__EXERCISE__
Reproduce exactly the final portion of the data: every line from the one containing "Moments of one" through the last line, inclusive.

__DATA__
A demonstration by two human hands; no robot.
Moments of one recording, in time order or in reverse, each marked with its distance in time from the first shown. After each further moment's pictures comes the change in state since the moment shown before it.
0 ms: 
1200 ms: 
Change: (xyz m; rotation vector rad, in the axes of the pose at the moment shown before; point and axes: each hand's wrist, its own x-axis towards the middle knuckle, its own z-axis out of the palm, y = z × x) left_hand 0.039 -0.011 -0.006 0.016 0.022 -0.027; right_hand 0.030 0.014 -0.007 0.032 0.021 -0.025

__FINISHED TASK__
Moments of one recording, in time order or in reverse, each marked with its distance in time from the first shown. After each further moment's pictures comes the change in state since the moment shown before it.
0 ms: 
1200 ms: 
Change: (xyz m; rotation vector rad, in the axes of the pose at the moment shown before; point and axes: each hand's wrist, its own x-axis towards the middle knuckle, its own z-axis out of the palm, y = z × x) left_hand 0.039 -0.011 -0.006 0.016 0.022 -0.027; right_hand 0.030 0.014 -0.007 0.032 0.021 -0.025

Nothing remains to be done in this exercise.